Ao contrário das outras duas, vemos, antes da entrevista, uma descrição mais longa e detalhada sobre Lacerda e sua editora, a Patuá, bem como do bar Patuscada, que promove e vende os livros publicados pela editora. Talvez a introdução mais demorada se deveu ao fato de ser uma editora independente, geralmente tidas como pequenas e desconhecidas do público, mas é fato que essa delonga nos deixa mais próximos do entrevistado. Essa imagem mais íntima se sustenta, ainda, graças a trechos como “Edu, como é chamado […]” e “Lacerda bebeu três garrafas long neck de cerveja. Segundo ele, teria tomado dez se não fossem problemas de saúde — teve complicações por sua diabetes nos últimos meses — e Pricila Gunutzmann, com quem casou em 2017 sob a condição de que cuidasse de sua disposição física”, que nos dão a sensação de estar lá no bar ouvindo as confissões e desabafos do editor.

Esse ethos íntimo associado a Lacerda é sustentado também pelas decisões editoriais tomadas pelo jornal, como por exemplo, a decisão de manter o uso de termos como “porra”, “porrada” e “cara”, gírias da fala coloquial, em vez de retirá-los ou substitui-los por outros. Tal movimento evoca, assim, a cenografia de uma conversa acalorada, com um amigo próximo.

Por fim, pontuamos que esse ethos amistoso parece ser próprio de Lacerda, uma vez que inclui em suas respostas fatos de sua vida pessoal, como por exemplo o fato de que

Meu pai tinha uma loja na região da [rua] 25 de Março [tradicional ponto de comércio popular no centro de São Paulo], de bijuteria e papelaria. E faliu. Ficou devendo para um agiota um valor altíssimo, hoje daria mais de R$ 1 milhão. E ele ficou desesperado. Eu estava no segundo mês de uma faculdade particular, a São Judas. Aí fui trabalhar de camelô durante 6 meses. Ele tinha os produtos já comprados.

Com isso, concluímos esta breve e modesta análise acerca do ethos produzido pelos entrevistados e também do ethos produzido pelo jornal através de sua textualização da entrevista, que evidenciam uma gradação da informalidade e proximidade dos entrevistados com os entrevistadores, resultando, afinal, nas entrevistas de Isa Pessoa e de Eduardo Lacerda como dois extremos dessa escala, mais profissional e mais pessoal, respectivamente, e com a entrevista de Luiz Schwarcz como um ponto intermediário dessa transição.

Até breve!

*Reflexões provenientes de discussões da disciplina de pós-graduação “Literatura e mercado editorial”, ministrada por Luciana Salazar Salgado e Haroldo Ceravolo Sereza.
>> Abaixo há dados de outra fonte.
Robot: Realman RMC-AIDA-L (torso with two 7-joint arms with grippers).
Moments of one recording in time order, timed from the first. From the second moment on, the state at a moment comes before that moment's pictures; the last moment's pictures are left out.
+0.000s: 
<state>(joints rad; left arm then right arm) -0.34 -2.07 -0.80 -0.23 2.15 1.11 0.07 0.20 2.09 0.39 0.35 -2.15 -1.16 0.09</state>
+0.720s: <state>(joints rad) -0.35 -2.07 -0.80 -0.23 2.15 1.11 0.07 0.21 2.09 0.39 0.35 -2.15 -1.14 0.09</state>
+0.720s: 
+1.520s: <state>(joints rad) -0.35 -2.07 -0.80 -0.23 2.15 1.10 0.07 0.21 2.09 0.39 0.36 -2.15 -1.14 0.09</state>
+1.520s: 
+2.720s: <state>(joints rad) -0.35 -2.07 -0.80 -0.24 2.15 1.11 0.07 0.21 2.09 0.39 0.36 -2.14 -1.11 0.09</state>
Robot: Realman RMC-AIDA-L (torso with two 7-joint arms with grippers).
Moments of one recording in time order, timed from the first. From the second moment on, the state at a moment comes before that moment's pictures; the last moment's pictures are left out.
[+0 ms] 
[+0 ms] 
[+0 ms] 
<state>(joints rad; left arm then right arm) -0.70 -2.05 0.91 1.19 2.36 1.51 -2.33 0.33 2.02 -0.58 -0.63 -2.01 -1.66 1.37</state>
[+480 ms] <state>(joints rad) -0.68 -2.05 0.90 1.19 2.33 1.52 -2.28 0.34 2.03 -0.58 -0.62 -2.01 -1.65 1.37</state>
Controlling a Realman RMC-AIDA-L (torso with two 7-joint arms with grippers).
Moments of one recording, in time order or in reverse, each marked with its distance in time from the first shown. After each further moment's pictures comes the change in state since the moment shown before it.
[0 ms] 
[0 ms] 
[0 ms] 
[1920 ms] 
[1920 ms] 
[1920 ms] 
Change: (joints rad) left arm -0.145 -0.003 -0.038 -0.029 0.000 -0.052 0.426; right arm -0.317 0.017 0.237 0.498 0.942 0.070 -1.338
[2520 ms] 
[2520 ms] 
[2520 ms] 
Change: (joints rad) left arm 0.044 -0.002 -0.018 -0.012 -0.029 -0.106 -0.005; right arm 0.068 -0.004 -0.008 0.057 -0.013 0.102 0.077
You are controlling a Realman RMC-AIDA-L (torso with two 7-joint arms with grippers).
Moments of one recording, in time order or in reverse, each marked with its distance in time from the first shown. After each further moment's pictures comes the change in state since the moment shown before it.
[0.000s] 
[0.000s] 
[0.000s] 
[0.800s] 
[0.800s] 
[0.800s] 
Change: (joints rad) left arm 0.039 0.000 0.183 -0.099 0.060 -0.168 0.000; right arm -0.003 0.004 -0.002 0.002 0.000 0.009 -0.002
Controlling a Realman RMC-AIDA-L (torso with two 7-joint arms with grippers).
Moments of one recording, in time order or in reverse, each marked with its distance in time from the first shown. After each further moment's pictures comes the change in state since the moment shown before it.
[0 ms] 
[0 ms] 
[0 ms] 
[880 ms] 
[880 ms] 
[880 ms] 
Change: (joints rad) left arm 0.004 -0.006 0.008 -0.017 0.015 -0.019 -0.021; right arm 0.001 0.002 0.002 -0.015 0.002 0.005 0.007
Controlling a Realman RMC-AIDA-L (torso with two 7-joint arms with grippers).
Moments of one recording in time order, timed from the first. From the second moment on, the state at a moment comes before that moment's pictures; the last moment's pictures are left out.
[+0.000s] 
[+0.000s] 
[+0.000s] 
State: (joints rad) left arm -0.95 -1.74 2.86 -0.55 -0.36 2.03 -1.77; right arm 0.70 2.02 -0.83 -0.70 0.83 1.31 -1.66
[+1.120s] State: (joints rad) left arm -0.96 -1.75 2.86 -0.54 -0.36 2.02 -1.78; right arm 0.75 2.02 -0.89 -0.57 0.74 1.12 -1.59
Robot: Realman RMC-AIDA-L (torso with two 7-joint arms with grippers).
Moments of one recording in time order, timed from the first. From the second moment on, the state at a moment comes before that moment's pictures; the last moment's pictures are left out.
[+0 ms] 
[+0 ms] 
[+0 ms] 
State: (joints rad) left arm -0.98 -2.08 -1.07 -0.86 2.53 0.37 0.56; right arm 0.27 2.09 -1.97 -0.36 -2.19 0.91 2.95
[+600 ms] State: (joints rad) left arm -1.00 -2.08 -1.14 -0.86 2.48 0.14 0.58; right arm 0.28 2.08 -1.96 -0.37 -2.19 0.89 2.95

Referências bibliográficas:

DEBRAY, Régis. Transmitir o segredo e a força das ideias. Trad. Guilherme João de Freitas. Petrópolis: Vozes, 2000.

PINTO, Pedro Alberto Ribeiro. O Voar e o Cantar do Clube Atlético Passarinheiro: Mídium e Gestão da Paratopia Criadora. Dissertação (Mestrado em Linguística)-Universidade Federal de São Carlos, São Carlos, SP, 2018.